(MENAFN - Jordan Times) Last week I had the opportunity to participate in a conference on the Arab Spring, gender, defence and security in Brussels, to discuss the role of women in conflict, peacemaking and conflict resolution in the post-Arab Spring times.
The keynote speaker was Yemeni activist and Nobel Peace laureate Tawakol Karaman; other speakers were from countries in the Middle East that witnessed political transformation as part of the so-called Arab Spring, in the form of a revolution or of a leadership-led reform, as is the case in Morocco and Jordan.
Many issues were brought up at the conference, on what makes up the Arab Spring, the gender rights within the security context and the rise to power of political Islam.
Yet, at the basis of all those issues under debate were the concepts of formal and informal political structures of reform and the level of engagement of governments with those structures.
Many regional commentators credited the youth with energising the Arab awakening and turning it into a series of mini revolutions that toppled regimes or introduced reform to state governance in some countries.
However, post-revolution negotiations and political evolution appear to have largely ignored the informal power of youth and engaged, instead, the existing traditional formal entities, such as the organised Islamists or former officials and traditional opinion makers.
Several reasons led to this situation: There hasn't been enough time allowed for these informal groups to formalise their gatherings into either active civil society organisations or political parties or lobby groups; many of these informal groups are unrecognisable as a structure and therefore difficult to engage as anything more than individuals; the organised "groups" jumped in quickly to utilise the new political environment to their advantage and to serve their own political agendas; governments sought stability quickly, to avoid degeneration of the security situation, and therefore took the less time-consuming, shortcut, solutions; and finally, and I believe quite importantly, dialogue channels with the government and its agents remained within the formal sector, and largely closed and exclusive, allowing very few inroads for the activists within the informal sector.
As a result, what we are facing now is that the output of the revolutions does not necessarily match the aspirations of the groups that initiated them.
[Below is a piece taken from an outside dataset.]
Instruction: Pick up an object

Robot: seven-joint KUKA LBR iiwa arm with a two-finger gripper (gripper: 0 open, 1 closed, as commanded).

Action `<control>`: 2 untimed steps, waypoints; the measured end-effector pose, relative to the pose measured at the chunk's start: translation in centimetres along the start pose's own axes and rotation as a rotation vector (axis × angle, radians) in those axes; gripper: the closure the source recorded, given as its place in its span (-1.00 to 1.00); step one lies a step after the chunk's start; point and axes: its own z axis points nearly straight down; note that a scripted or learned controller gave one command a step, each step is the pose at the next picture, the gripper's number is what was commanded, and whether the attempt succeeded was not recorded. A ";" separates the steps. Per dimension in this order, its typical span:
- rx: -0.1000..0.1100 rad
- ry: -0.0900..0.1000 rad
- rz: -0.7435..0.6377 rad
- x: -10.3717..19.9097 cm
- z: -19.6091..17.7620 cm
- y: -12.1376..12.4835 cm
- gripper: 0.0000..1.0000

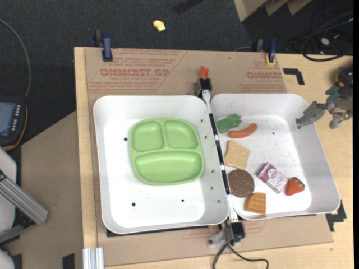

In fact, it appears that the Arab Spring has been hijacked by organised, expansionist and politically ambitious political parties in tandem with desperate governments seeking to maintain the security situation in their countries.
In extreme cases - such as in Egypt - the situation is becoming increasingly tense and may explode at any moment.
In Jordan, we have the complicating factor that the so-called representatives of youth the government is meeting with are in fact appointed by the government and have not been elected or chosen by the young population to represent all its colours and beliefs, nor do they represent the kind of dialogue or vibrant reform narrative that one can see in the more informal youth forums.
While we all understand the urgency of introducing political reform and institutionalising that reform in laws that will usher in democratic practices and fair representation, it may be prudent to take the time to consider the partners we choose and, more importantly, the possible partners we have missed.
Perhaps the more urgent task ahead of us is to initiate dialogue outside the formal boxes and draw in the population segments that have been left out of the formal political structures during the long years of selective political inclusion.
The real fear may be that continued political exclusion may in fact be the real destabiliser and that the short-term political alliances we are building for the sake of immediate security fail to meet the expectations of the movements for real reform and end up just replacing one exclusivist autocracy with another.